Imbalanced Data Classification Based on Improved Random-SMOTE and Feature Standard Deviation

Ying Zhang,Li Deng,Bo Wei
DOI: https://doi.org/10.3390/math12111709
IF: 2.4
2024-05-31
Mathematics
Abstract:Oversampling techniques are widely used to rebalance imbalanced datasets. However, most of the oversampling methods may introduce noise and fuzzy boundaries for dataset classification, leading to the overfitting phenomenon. To solve this problem, we propose a new method (FSDR-SMOTE) based on Random-SMOTE and Feature Standard Deviation for rebalancing imbalanced datasets. The method first removes noisy samples based on the Tukey criterion and then calculates the feature standard deviation reflecting the degree of data discretization to detect the sample location, and classifies the samples into boundary samples and safety samples. Secondly, the K-means clustering algorithm is employed to partition the minority class samples into several sub-clusters. Within each sub-cluster, new samples are generated based on random samples, boundary samples, and the corresponding sub-cluster center. The experimental results show that the average evaluation value obtained by FSDR-SMOTE is 93.31% (93.16%, and 86.53%) in terms of the F-measure (G-mean, and MCC) on the 20 benchmark datasets selected from the UCI machine learning library.
mathematics
What problem does this paper attempt to address?

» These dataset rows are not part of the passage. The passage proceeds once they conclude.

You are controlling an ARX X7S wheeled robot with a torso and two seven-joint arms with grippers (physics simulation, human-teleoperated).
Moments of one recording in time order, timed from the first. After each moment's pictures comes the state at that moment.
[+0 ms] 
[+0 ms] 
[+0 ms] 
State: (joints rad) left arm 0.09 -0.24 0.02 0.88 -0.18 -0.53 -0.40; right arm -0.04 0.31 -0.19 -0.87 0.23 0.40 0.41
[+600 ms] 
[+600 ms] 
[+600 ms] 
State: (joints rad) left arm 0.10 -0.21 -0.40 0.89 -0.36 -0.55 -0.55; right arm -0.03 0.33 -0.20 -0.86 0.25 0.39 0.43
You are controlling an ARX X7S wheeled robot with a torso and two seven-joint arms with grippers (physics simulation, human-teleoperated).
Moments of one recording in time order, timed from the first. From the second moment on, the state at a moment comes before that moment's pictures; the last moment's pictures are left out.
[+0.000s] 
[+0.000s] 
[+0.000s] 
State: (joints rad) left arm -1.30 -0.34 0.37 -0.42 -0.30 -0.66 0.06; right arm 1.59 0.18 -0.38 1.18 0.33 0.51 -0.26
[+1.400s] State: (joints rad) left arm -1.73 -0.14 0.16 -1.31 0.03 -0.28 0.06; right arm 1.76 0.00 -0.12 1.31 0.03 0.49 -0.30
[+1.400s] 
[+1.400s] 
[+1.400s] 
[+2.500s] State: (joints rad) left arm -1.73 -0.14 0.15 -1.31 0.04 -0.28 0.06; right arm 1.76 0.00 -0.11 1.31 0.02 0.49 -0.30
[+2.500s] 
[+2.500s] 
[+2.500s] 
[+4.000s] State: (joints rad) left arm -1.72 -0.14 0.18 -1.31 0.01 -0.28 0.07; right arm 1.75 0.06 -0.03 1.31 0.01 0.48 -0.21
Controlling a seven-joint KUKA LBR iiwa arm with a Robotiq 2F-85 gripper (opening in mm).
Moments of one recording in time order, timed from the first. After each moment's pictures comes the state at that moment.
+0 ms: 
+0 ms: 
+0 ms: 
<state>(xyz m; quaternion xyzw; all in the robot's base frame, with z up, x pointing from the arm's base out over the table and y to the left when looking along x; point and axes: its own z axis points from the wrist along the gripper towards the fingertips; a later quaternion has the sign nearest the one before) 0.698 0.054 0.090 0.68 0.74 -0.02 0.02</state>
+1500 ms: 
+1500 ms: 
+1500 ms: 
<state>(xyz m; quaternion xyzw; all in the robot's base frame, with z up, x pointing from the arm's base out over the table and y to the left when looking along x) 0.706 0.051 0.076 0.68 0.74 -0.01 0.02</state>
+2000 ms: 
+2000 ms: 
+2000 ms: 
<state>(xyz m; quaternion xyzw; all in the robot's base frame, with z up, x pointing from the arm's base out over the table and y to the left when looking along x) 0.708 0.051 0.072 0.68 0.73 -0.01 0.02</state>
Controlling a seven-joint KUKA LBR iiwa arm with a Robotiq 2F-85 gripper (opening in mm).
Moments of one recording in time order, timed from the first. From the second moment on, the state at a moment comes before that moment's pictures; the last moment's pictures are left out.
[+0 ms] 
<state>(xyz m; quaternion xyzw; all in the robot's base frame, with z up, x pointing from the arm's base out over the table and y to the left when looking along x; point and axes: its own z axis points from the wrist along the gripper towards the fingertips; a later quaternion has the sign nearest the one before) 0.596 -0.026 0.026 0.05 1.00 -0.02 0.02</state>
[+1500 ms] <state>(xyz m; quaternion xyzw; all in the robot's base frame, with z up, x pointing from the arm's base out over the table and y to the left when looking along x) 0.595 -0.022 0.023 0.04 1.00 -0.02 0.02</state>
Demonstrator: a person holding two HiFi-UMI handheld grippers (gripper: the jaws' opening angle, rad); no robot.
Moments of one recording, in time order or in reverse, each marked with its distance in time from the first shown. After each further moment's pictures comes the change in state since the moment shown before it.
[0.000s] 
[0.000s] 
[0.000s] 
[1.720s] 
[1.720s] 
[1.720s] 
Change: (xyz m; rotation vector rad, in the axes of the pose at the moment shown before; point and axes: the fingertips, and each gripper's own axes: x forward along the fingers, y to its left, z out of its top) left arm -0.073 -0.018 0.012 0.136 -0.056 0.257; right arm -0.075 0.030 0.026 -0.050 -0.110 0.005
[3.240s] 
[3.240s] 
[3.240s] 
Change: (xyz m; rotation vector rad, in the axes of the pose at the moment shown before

The problem that this paper attempts to solve is that in imbalanced data classification, existing oversampling methods may introduce noise and blur boundaries, leading to over - fitting. Specifically, when dealing with imbalanced data sets, traditional classification algorithms usually assume that the number of samples in each category is balanced during the training phase, and thus perform poorly when dealing with imbalanced data. In particular, because the number of samples in the majority class is large, the model is more inclined to learn the characteristics of the majority class during the training process, and thus is biased towards the majority class during prediction. This may lead to a decline in the recognition ability of samples in the minority class, or even completely ignore the importance of the minority class, and ultimately lead to misclassification in practical applications. To overcome these problems, the author proposes a new method (FSDR - SMOTE), which re - balances imbalanced data sets based on the improved Random - SMOTE (Random - SMOTE) and feature standard deviation. The main steps of FSDR - SMOTE include: 1. **Data pre - processing**: Use the Tukey criterion to remove noise samples, and use the K - means clustering algorithm to cluster minority - class samples. 2. **Boundary sample screening**: Detect sample positions by calculating the feature standard deviation, and divide minority - class samples into boundary samples and safe samples. 3. **New sample synthesis**: Generate new samples within each sub - cluster based on random samples, boundary samples and the corresponding sub - cluster centers. Experimental results show that FSDR - SMOTE performs better than other oversampling methods on multiple benchmark data sets, especially achieving significant improvements in the F - measure, G - mean and MCC indicators.